HOW TO COMPLETE THIS TASK: Give every line of the data again, unchanged, but with no pictures.

DATASET CONTENT:
_____
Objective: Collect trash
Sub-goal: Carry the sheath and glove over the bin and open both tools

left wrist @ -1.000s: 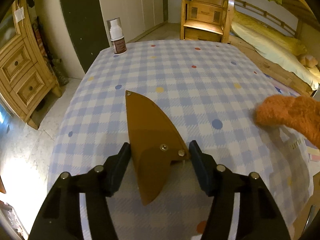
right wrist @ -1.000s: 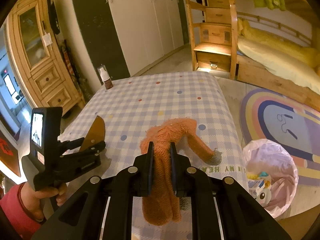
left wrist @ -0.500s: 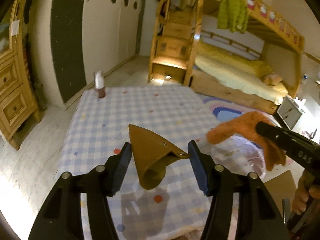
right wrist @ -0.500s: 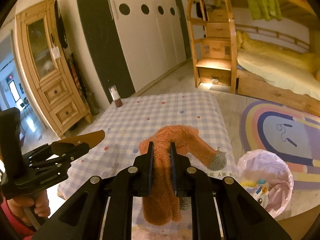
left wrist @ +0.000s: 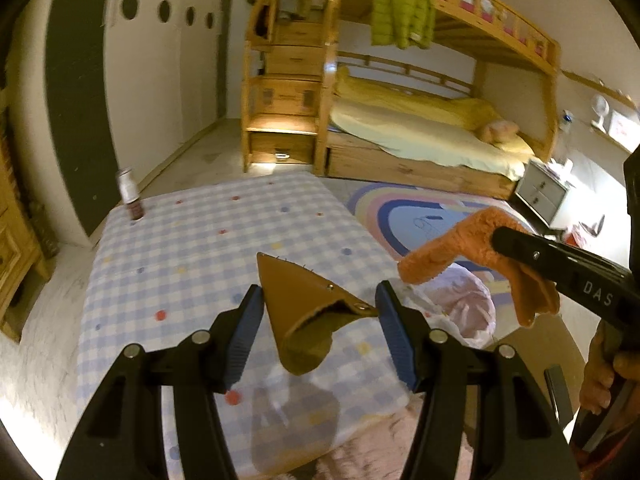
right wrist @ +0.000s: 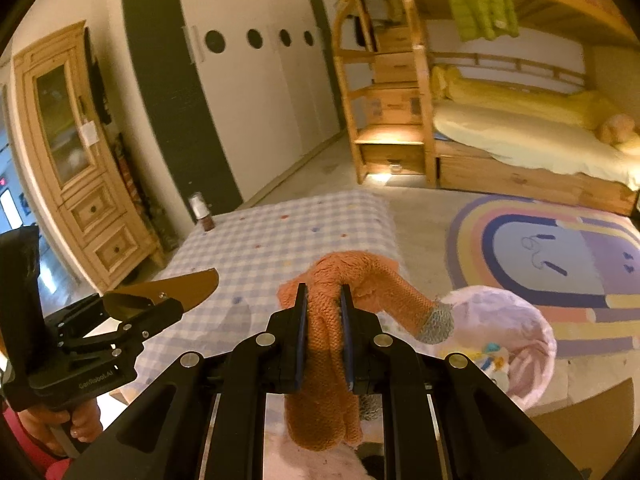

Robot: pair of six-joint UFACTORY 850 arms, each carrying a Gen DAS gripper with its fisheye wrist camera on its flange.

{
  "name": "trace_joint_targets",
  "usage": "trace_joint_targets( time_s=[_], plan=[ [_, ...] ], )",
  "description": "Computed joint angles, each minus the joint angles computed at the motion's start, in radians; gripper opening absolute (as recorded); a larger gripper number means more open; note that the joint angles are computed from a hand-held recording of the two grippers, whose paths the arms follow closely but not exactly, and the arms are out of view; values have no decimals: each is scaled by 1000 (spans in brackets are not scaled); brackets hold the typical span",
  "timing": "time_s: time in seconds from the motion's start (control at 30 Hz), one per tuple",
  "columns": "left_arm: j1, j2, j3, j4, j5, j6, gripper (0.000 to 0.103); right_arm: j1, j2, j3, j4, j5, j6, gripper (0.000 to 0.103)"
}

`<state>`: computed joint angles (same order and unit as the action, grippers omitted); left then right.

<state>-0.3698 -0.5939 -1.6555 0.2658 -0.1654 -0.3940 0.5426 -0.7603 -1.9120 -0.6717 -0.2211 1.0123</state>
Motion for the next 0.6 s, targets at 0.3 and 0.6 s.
trace_joint_targets(
  time_s=[0.3, 0.6],
  plan=[
    [-51, -137, -200, -484, -62, 551, 56, -31, 101, 169, -380, -53, 442, 15],
    [-92, -374, -558, -664, -268, 764, 56, -92, 126, 245, -391, -107, 527, 15]
  ],
)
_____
REPLY:
Objective: Collect trash
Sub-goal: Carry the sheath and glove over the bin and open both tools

left wrist @ -1.000s: 
right wrist @ -1.000s: 
left wrist @ -0.500s: 
right wrist @ -0.500s: 
left wrist @ +0.000s: 
right wrist @ +0.000s: 

Robot: pair of six-joint UFACTORY 850 arms, each carrying a Gen DAS gripper with its fisheye wrist camera on its flange.

{
  "name": "trace_joint_targets",
  "usage": "trace_joint_targets( time_s=[_], plan=[ [_, ...] ], )",
  "description": "Computed joint angles, each minus the joint angles computed at the motion's start, in radians; gripper opening absolute (as recorded); a larger gripper number means more open; note that the joint angles are computed from a hand-held recording of the two grippers, whose paths the arms follow closely but not exactly, and the arms are out of view; values have no decimals: each is scaled by 1000 (spans in brackets are not scaled); brackets hold the typical span",
  "timing": "time_s: time in seconds from the motion's start (control at 30 Hz), one per tuple",
  "columns": "left_arm: j1, j2, j3, j4, j5, j6, gripper (0.000 to 0.103); right_arm: j1, j2, j3, j4, j5, j6, gripper (0.000 to 0.103)"
}

`<state>`: computed joint angles (same order and unit as the action, grippers omitted); left then right.

<state>-0.3698 -0.5939 -1.6555 0.2658 -0.1654 -0.3940 0.5426 -0.7603 -1.9120 -0.6717 -0.2211 1.0123</state>
Motion for the next 0.6 s, targets at 0.3 and 0.6 s.
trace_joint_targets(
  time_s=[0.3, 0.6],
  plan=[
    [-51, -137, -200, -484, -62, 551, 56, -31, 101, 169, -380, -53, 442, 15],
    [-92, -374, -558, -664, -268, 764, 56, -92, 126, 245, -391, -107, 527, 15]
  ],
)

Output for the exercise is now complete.